__Description of the task__: Each record must be repeated exactly. None may be dropped.

[Opening Information shown section]

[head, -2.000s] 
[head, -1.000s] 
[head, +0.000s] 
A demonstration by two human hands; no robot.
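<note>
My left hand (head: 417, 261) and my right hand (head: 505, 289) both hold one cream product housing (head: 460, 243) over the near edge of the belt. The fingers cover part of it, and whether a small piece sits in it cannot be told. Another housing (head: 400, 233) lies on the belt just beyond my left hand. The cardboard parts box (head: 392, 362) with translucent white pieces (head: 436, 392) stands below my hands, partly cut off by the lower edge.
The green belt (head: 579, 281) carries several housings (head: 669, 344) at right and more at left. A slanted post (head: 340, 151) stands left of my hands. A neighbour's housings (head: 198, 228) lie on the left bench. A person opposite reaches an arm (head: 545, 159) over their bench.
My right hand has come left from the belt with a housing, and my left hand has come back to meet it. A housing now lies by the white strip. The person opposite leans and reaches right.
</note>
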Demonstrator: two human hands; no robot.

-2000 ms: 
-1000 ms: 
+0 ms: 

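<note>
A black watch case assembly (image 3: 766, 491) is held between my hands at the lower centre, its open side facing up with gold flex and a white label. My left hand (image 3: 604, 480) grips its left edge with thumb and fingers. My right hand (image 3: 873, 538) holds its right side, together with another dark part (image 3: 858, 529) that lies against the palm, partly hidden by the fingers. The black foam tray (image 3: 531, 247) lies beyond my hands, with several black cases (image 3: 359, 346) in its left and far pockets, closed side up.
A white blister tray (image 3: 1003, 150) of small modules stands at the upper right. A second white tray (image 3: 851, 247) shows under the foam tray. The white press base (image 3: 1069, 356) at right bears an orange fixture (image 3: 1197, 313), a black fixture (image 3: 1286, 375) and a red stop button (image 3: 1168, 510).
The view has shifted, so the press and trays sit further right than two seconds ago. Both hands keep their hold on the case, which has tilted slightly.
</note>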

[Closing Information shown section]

__Reply__:
[head, -2.000s] 
[head, -1.000s] 
[head, +0.000s] 
A demonstration by two human hands; no robot.
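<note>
My left hand (head: 417, 261) and my right hand (head: 505, 289) both hold one cream product housing (head: 460, 243) over the near edge of the belt. The fingers cover part of it, and whether a small piece sits in it cannot be told. Another housing (head: 400, 233) lies on the belt just beyond my left hand. The cardboard parts box (head: 392, 362) with translucent white pieces (head: 436, 392) stands below my hands, partly cut off by the lower edge.
The green belt (head: 579, 281) carries several housings (head: 669, 344) at right and more at left. A slanted post (head: 340, 151) stands left of my hands. A neighbour's housings (head: 198, 228) lie on the left bench. A person opposite reaches an arm (head: 545, 159) over their bench.
My right hand has come left from the belt with a housing, and my left hand has come back to meet it. A housing now lies by the white strip. The person opposite leans and reaches right.
</note>
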Demonstrator: two human hands; no robot.

-2000 ms: 
-1000 ms: 
+0 ms: 

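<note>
A black watch case assembly (image 3: 766, 491) is held between my hands at the lower centre, its open side facing up with gold flex and a white label. My left hand (image 3: 604, 480) grips its left edge with thumb and fingers. My right hand (image 3: 873, 538) holds its right side, together with another dark part (image 3: 858, 529) that lies against the palm, partly hidden by the fingers. The black foam tray (image 3: 531, 247) lies beyond my hands, with several black cases (image 3: 359, 346) in its left and far pockets, closed side up.
A white blister tray (image 3: 1003, 150) of small modules stands at the upper right. A second white tray (image 3: 851, 247) shows under the foam tray. The white press base (image 3: 1069, 356) at right bears an orange fixture (image 3: 1197, 313), a black fixture (image 3: 1286, 375) and a red stop button (image 3: 1168, 510).
The view has shifted, so the press and trays sit further right than two seconds ago. Both hands keep their hold on the case, which has tilted slightly.
</note>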

The exercise asks for nothing more.